WHAT THE EXERCISE ASKS> Output each record exactly. Leave none out.
+ + + + + + +
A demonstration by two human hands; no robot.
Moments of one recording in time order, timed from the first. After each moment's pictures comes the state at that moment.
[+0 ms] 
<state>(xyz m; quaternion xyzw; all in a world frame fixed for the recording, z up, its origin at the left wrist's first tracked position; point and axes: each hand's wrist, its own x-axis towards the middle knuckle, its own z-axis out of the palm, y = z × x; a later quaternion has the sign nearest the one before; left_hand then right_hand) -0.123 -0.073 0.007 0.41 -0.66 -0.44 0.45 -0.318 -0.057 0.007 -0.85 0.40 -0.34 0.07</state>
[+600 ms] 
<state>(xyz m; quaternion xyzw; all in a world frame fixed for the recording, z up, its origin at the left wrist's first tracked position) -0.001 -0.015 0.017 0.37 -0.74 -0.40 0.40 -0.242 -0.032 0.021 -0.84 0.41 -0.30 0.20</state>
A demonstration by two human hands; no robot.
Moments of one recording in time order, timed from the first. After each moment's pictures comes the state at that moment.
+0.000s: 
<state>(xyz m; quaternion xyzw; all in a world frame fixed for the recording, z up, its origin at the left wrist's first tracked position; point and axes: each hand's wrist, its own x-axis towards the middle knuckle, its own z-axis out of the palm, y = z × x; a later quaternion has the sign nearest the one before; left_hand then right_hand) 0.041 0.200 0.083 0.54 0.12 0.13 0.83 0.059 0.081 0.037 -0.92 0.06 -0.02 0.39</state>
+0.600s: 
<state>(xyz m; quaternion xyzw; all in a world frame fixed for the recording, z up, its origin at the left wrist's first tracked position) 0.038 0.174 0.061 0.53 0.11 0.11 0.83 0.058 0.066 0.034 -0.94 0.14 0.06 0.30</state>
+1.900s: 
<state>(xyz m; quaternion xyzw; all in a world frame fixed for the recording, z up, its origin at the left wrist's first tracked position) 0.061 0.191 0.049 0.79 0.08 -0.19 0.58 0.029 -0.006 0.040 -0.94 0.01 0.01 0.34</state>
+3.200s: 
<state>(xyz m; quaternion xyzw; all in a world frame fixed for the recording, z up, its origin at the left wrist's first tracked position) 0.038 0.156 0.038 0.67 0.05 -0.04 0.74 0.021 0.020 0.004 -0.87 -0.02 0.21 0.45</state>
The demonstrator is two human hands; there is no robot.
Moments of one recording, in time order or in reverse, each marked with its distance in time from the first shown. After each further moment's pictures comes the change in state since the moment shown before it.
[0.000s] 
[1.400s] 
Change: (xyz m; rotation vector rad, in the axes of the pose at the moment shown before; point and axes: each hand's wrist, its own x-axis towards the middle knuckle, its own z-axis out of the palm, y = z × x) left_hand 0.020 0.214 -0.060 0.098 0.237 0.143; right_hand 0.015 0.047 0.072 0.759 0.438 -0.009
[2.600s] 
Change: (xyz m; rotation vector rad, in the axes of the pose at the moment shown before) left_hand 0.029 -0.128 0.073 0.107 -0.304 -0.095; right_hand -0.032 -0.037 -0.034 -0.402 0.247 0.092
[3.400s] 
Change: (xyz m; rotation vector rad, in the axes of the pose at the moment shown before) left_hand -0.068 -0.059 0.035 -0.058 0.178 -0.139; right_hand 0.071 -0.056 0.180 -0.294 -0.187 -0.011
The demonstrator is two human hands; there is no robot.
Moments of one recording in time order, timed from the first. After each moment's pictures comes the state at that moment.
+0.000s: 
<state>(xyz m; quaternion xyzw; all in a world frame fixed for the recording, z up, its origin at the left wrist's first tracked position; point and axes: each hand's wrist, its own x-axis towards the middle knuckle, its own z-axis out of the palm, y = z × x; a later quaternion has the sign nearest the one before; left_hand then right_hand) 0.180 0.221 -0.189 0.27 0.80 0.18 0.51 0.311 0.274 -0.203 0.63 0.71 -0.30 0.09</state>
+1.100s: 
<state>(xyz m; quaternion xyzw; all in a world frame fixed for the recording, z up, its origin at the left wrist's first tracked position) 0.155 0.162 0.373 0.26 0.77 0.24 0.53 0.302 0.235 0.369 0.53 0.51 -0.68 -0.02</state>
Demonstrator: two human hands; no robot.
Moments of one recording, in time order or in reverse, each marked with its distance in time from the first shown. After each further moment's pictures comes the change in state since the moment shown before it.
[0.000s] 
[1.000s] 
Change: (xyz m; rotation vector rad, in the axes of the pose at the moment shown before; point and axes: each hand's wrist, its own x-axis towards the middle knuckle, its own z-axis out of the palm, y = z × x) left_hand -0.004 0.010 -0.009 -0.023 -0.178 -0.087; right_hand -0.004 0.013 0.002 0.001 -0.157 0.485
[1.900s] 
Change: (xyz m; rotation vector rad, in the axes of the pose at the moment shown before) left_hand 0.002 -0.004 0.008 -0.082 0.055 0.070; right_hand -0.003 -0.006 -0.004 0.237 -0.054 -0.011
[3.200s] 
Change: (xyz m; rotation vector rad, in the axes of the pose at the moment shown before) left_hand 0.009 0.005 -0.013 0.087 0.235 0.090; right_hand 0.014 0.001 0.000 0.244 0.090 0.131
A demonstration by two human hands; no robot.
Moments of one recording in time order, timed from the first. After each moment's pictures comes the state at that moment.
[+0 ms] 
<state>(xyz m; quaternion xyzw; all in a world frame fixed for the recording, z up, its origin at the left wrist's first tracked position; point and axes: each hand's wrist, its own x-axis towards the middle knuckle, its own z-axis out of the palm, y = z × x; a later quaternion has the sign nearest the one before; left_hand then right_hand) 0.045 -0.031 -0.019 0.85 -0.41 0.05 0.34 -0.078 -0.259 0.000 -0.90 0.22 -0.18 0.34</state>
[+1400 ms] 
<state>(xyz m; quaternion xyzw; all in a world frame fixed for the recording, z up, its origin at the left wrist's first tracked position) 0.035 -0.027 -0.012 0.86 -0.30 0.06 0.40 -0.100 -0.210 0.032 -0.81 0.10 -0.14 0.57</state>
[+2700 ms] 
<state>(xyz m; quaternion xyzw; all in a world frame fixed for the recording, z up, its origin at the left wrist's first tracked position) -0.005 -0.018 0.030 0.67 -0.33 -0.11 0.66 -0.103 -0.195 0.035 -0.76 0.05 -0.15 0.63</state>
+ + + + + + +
EXPECTED ANSWER>
A demonstration by two human hands; no robot.
Moments of one recording in time order, timed from the first. After each moment's pictures comes the state at that moment.
[+0 ms] 
<state>(xyz m; quaternion xyzw; all in a world frame fixed for the recording, z up, its origin at the left wrist's first tracked position; point and axes: each hand's wrist, its own x-axis towards the middle knuckle, its own z-axis out of the palm, y = z × x; a later quaternion has the sign nearest the one before; left_hand then right_hand) -0.123 -0.073 0.007 0.41 -0.66 -0.44 0.45 -0.318 -0.057 0.007 -0.85 0.40 -0.34 0.07</state>
[+600 ms] 
<state>(xyz m; quaternion xyzw; all in a world frame fixed for the recording, z up, its origin at the left wrist's first tracked position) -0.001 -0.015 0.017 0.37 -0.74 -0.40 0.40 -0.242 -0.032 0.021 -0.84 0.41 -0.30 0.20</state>
A demonstration by two human hands; no robot.
Moments of one recording in time order, timed from the first. After each moment's pictures comes the state at that moment.
+0.000s: 
<state>(xyz m; quaternion xyzw; all in a world frame fixed for the recording, z up, its origin at the left wrist's first tracked position; point and axes: each hand's wrist, its own x-axis towards the middle knuckle, its own z-axis out of the palm, y = z × x; a later quaternion has the sign nearest the one before; left_hand then right_hand) 0.041 0.200 0.083 0.54 0.12 0.13 0.83 0.059 0.081 0.037 -0.92 0.06 -0.02 0.39</state>
+0.600s: 
<state>(xyz m; quaternion xyzw; all in a world frame fixed for the recording, z up, its origin at the left wrist's first tracked position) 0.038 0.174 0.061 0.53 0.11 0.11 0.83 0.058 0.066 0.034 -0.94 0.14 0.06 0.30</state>
+1.900s: 
<state>(xyz m; quaternion xyzw; all in a world frame fixed for the recording, z up, its origin at the left wrist's first tracked position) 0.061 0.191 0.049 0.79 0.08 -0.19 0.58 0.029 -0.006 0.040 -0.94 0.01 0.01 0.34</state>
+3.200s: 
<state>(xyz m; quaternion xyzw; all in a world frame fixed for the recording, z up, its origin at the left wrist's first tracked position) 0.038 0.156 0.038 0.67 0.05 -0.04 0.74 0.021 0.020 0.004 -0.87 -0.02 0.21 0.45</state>
The demonstrator is two human hands; there is no robot.
Moments of one recording, in time order or in reverse, each marked with its distance in time from the first shown. After each further moment's pictures comes the change in state since the moment shown before it.
[0.000s] 
[1.400s] 
Change: (xyz m; rotation vector rad, in the axes of the pose at the moment shown before; point and axes: each hand's wrist, its own x-axis towards the middle knuckle, its own z-axis out of the palm, y = z × x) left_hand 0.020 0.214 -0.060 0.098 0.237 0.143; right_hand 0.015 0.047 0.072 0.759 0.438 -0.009
[2.600s] 
Change: (xyz m; rotation vector rad, in the axes of the pose at the moment shown before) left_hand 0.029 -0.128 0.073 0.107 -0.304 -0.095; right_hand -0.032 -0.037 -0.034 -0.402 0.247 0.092
[3.400s] 
Change: (xyz m; rotation vector rad, in the axes of the pose at the moment shown before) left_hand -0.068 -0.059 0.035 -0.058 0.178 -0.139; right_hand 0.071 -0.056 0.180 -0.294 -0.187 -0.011
The demonstrator is two human hands; there is no robot.
Moments of one recording in time order, timed from the first. After each moment's pictures comes the state at that moment.
+0.000s: 
<state>(xyz m; quaternion xyzw; all in a world frame fixed for the recording, z up, its origin at the left wrist's first tracked position; point and axes: each hand's wrist, its own x-axis towards the middle knuckle, its own z-axis out of the palm, y = z × x; a later quaternion has the sign nearest the one before; left_hand then right_hand) 0.180 0.221 -0.189 0.27 0.80 0.18 0.51 0.311 0.274 -0.203 0.63 0.71 -0.30 0.09</state>
+1.100s: 
<state>(xyz m; quaternion xyzw; all in a world frame fixed for the recording, z up, its origin at the left wrist's first tracked position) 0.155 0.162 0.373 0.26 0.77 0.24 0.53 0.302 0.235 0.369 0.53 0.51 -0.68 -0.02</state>
Demonstrator: two human hands; no robot.
Moments of one recording, in time order or in reverse, each marked with its distance in time from the first shown. After each further moment's pictures comes the change in state since the moment shown before it.
[0.000s] 
[1.000s] 
Change: (xyz m; rotation vector rad, in the axes of the pose at the moment shown before; point and axes: each hand's wrist, its own x-axis towards the middle knuckle, its own z-axis out of the palm, y = z × x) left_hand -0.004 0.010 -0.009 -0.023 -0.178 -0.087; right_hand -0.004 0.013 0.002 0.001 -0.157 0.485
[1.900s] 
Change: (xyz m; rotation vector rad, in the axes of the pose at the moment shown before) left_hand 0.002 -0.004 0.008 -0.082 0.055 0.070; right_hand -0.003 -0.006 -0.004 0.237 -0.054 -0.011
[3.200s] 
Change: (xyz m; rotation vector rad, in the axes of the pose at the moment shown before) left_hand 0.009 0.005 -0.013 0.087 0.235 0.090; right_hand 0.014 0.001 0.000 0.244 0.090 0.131
A demonstration by two human hands; no robot.
Moments of one recording in time order, timed from the first. After each moment's pictures comes the state at that moment.
[+0 ms] 
<state>(xyz m; quaternion xyzw; all in a world frame fixed for the recording, z up, its origin at the left wrist's first tracked position; point and axes: each hand's wrist, its own x-axis towards the middle knuckle, its own z-axis out of the palm, y = z × x; a later quaternion has the sign nearest the one before; left_hand then right_hand) 0.045 -0.031 -0.019 0.85 -0.41 0.05 0.34 -0.078 -0.259 0.000 -0.90 0.22 -0.18 0.34</state>
[+1400 ms] 
<state>(xyz m; quaternion xyzw; all in a world frame fixed for the recording, z up, its origin at the left wrist's first tracked position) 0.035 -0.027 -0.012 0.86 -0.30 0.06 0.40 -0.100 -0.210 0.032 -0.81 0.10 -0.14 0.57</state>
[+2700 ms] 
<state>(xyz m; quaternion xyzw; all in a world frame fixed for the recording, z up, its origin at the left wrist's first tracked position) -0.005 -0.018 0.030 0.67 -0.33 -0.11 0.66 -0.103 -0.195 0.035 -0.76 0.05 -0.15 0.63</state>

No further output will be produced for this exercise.